One of the world’s greatest financial historians, Niall Ferguson, gave an excellent interview on the Money Maze Podcast

The hedge fund manager, Ray Dalio, stated that Bitcoin:

“could serve as a diversifier to gold and other such stokeholds of wealth assets. The main thing is to have some of these type of assets (with limited supply, that are mobile, and that are store holds of wealth), including stocks, in one’s portfolio and to diversify among them. Not enough people do that.”

Ferguson and Dalio know what they are talking about. Ferguson is very much in the Bitcoin Network effect camp whereas Dalio accepts Bitcoin as part of the real asset gang. At ByteTree, we believe in both camps. They both like gold too, as do we.

Summary

Narratives can be fun, but they can also be dangerous, especially when they are wrong. Currently, the most deafening narrative revolves around limited supply. That’s great as we’d all rather have limited supply than endless supply. But the bottom line is that it is network activity that creates long-term value in Bitcoin. That means a new user is more likely to attract others, and so it goes on. In contrast, the investment flows come and go. For the price of Bitcoin to rise, the underlying network must grow.

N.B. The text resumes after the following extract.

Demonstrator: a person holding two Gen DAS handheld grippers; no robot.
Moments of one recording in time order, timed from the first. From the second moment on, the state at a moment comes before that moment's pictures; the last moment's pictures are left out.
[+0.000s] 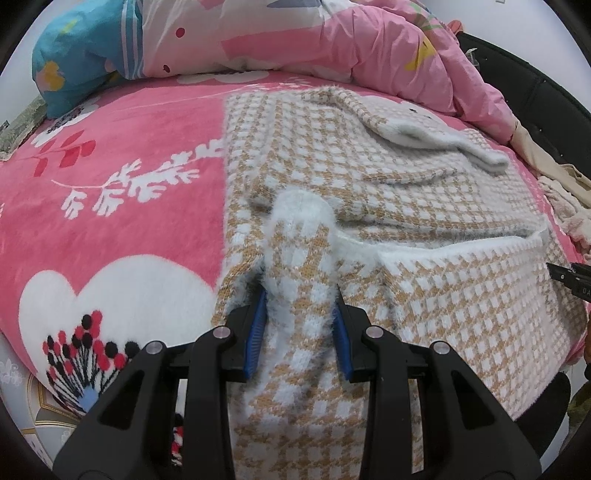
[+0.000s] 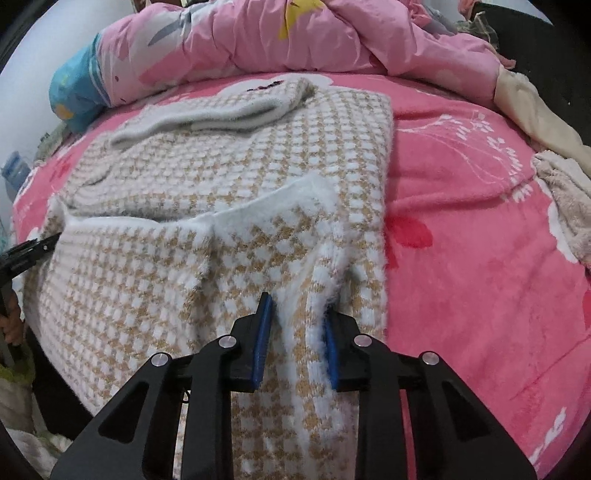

That means more active investors, liquidity, applications, acceptance and above all, users. Be sure, the internet is good at this.

If you want to get ahead, understand the weighing machine so that you have sufficient knowledge to trade the voting machine. The institution ship creates a bow wave, and it is a great place to go surfing. As for the short-term price dip, there is no evidence of an impending bear market, merely a pull-back from one hell of a rally. Buy the dip.